> _What is being asked_
From the first line to the last, reproduce the material exactly.

> _Exercise data_
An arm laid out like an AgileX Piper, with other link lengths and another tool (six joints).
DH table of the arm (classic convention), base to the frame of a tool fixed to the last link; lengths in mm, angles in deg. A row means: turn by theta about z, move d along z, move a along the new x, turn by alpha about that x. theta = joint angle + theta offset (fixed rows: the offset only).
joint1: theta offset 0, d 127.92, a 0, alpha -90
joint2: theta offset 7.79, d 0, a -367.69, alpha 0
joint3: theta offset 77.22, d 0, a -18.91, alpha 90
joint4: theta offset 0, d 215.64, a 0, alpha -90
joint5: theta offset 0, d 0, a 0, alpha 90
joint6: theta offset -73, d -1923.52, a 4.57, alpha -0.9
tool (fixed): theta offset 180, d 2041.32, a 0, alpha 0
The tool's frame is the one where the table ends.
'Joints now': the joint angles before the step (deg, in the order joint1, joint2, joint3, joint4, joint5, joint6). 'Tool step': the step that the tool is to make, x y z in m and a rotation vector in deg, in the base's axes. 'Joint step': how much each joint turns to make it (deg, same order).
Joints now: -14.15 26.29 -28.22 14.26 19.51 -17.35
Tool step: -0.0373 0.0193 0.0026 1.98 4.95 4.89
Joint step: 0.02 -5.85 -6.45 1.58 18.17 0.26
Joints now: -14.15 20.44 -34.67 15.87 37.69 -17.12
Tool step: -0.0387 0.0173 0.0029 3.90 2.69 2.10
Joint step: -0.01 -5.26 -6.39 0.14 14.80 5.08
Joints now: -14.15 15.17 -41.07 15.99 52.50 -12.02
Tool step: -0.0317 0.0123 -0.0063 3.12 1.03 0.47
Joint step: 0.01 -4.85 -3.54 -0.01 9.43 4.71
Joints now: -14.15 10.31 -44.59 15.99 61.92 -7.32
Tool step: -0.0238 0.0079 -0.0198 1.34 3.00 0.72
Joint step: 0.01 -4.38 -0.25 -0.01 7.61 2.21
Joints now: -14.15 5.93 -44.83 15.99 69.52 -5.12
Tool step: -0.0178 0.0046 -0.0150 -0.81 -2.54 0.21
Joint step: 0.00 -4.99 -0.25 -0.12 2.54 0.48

> _Output of the task_
An arm laid out like an AgileX Piper, with other link lengths and another tool (six joints).
DH table of the arm (classic convention), base to the frame of a tool fixed to the last link; lengths in mm, angles in deg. A row means: turn by theta about z, move d along z, move a along the new x, turn by alpha about that x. theta = joint angle + theta offset (fixed rows: the offset only).
joint1: theta offset 0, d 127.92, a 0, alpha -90
joint2: theta offset 7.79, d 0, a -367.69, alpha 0
joint3: theta offset 77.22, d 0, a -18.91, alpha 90
joint4: theta offset 0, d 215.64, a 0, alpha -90
joint5: theta offset 0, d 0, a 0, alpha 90
joint6: theta offset -73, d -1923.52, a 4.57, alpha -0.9
tool (fixed): theta offset 180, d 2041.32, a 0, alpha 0
The tool's frame is the one where the table ends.
'Joints now': the joint angles before the step (deg, in the order joint1, joint2, joint3, joint4, joint5, joint6). 'Tool step': the step that the tool is to make, x y z in m and a rotation vector in deg, in the base's axes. 'Joint step': how much each joint turns to make it (deg, same order).
Joints now: -14.15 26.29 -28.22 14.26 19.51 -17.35
Tool step: -0.0373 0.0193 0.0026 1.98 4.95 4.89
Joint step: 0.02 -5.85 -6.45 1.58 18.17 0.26
Joints now: -14.15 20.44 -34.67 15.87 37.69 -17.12
Tool step: -0.0387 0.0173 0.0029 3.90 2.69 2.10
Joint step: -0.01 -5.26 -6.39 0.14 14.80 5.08
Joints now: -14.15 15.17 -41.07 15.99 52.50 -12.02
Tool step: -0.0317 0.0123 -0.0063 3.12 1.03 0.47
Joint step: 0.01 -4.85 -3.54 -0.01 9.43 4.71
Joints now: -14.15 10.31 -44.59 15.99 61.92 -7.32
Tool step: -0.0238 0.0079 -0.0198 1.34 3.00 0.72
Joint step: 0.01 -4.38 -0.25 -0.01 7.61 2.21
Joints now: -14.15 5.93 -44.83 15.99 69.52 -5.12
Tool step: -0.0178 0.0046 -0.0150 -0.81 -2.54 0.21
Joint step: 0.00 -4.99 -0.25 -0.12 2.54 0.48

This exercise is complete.